Bias is a capricious gauntlet
a gloved hand
infinitely unwieldy
but nevertheless employed
in stitching closed the eyes
in beckoning talons
begging the question
of rapture in the raptor
of rupture in the captor
over eviscerating prey
which is to say
once worn with intent
to destroy
the capricious gauntlet of bias
may turn, of its own accord,
to reach instead
for one’s own throat
beware the taking up
and the throwing down

with thanks to Tammi Belko, who encouraged teacher-poets to write on the topic of cheese today at Ethical ELA: “Poets have been mysteriously silent on the subject of cheese” (G.K. Chesterton).
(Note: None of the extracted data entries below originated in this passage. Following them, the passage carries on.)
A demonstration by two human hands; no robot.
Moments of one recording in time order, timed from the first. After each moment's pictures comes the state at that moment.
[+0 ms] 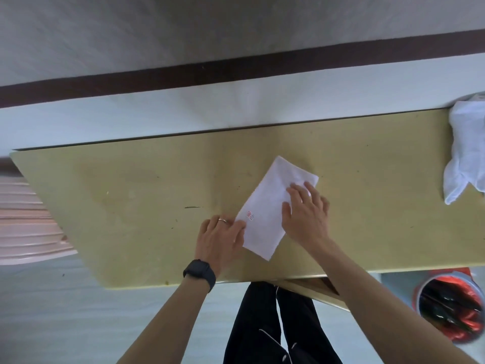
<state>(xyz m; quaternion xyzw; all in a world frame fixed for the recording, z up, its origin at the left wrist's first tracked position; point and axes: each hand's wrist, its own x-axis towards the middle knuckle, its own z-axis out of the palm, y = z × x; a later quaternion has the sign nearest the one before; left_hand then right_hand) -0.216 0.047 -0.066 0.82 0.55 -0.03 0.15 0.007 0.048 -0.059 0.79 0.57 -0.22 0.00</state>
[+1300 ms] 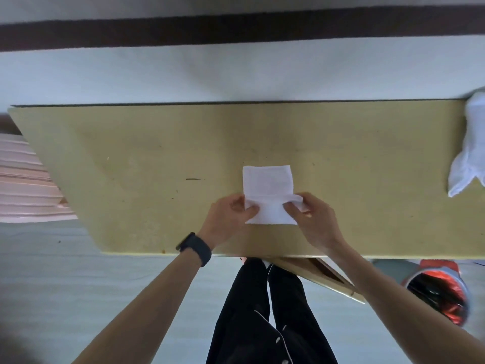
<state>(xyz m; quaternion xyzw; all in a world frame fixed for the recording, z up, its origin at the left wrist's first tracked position) -0.200 0.048 -0.033 0.53 0.62 0.12 0.57 0.022 0.004 -0.035 0.73 0.45 -0.46 -0.24</state>
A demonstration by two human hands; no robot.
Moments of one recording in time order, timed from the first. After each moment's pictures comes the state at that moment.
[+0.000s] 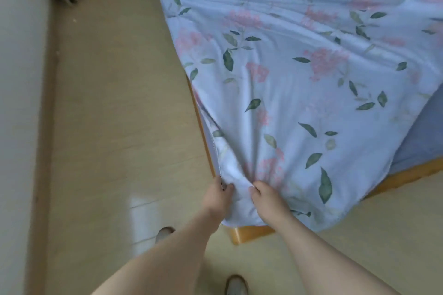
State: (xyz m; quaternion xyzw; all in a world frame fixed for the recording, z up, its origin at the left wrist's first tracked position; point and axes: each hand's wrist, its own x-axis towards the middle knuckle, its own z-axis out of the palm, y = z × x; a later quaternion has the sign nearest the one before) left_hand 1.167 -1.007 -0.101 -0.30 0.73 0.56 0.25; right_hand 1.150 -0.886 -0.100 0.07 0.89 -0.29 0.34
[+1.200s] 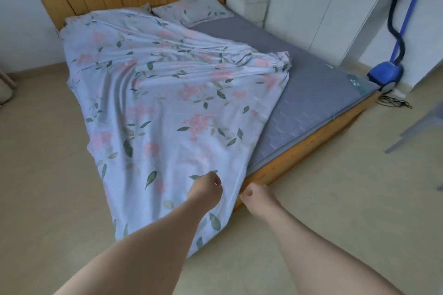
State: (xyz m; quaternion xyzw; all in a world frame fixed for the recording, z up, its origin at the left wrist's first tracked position) left_hand 1.189 -0.701 0.113 -0.05 0.91 0.33 0.24; right_hand 1.223 -0.565 0.110 0.18 0.92 -0.29 0.22
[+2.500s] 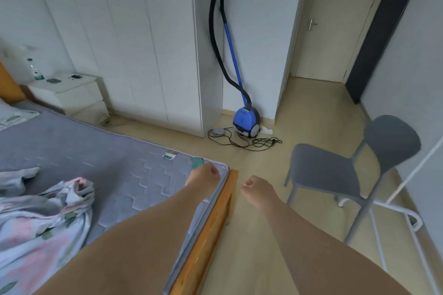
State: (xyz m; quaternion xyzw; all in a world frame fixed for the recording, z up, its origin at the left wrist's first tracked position) left_hand 0.706 0.251 0.202 0.25 0.90 0.30 0.20; right_hand 0.814 0.347 0.190 0.41 0.82 -0.39 0.01
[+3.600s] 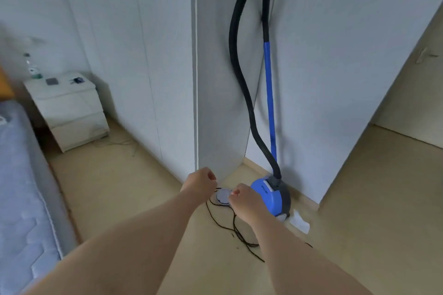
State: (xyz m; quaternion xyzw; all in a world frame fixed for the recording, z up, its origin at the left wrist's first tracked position) left_hand 0.180 0.862 0.189 0.07 0.91 0.38 0.16; right_hand 0.254 0.968 0.188 0.22 0.91 -0.36 0.07
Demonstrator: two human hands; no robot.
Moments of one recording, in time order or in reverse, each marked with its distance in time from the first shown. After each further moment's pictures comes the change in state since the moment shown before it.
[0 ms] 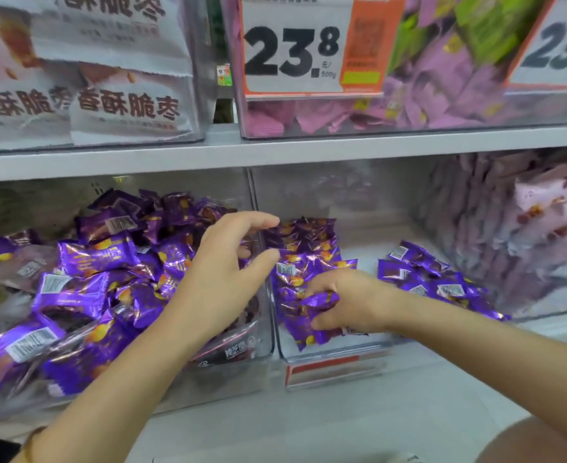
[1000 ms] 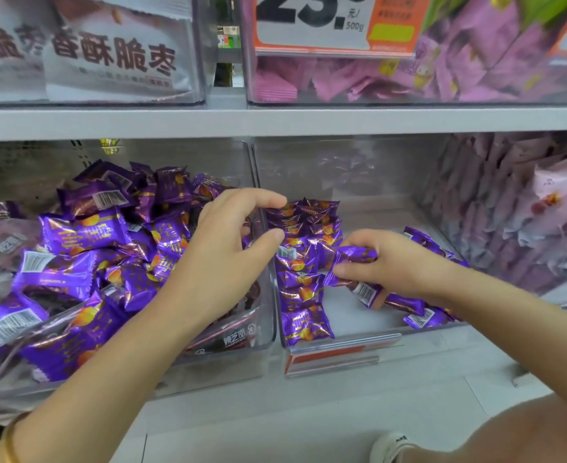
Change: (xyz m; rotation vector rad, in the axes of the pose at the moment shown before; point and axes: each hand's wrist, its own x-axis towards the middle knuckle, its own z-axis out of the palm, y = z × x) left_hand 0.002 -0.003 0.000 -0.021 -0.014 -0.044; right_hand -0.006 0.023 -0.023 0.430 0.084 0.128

an extended haiku, of sorts
For Love of Grilled Cheese
Mama and Grannie
decide they want Chinese food
I don’t like the smell
they’re frowning at me
holding my nose in Kam Ling’s
ordering grilled cheese
—not on the menu
I’m confusing the waiter
Just take bread, I say,
two pieces, and put
a slice of cheese in between
and butter outside
fry it in a pan…
a loooong time later, it comes
miraculously
(was someone dispatched
to a nearby grocery
in great vexation?)
Not long afterward
Mama has a surgery
Grannie comes to stay
Daddy is working
and doesn’t cook, anyway
I ask for grilled cheese
Grannie makes the thing
in the toaster… No, I say,
that’s not how Grandma Ruby
makes my grilled cheeses
Grannie’s face goes Mr. Hyde
like on Bugs Bunny
she shouts—the house shakes—
I’M. NOT. YOUR. GRANDMA. RUBY!
Heaven help me please
I may not get grown
if grown-ups demolish me
for love of grilled cheese

Grilled Cheese Sandwich @ Thunder Bay Regional Hospital. istargazer. CC BY-NC-ND 2.0.
Note: I love Chinese food now.
And my Grannie. Mutual forgiveness and gratitude, for so many things.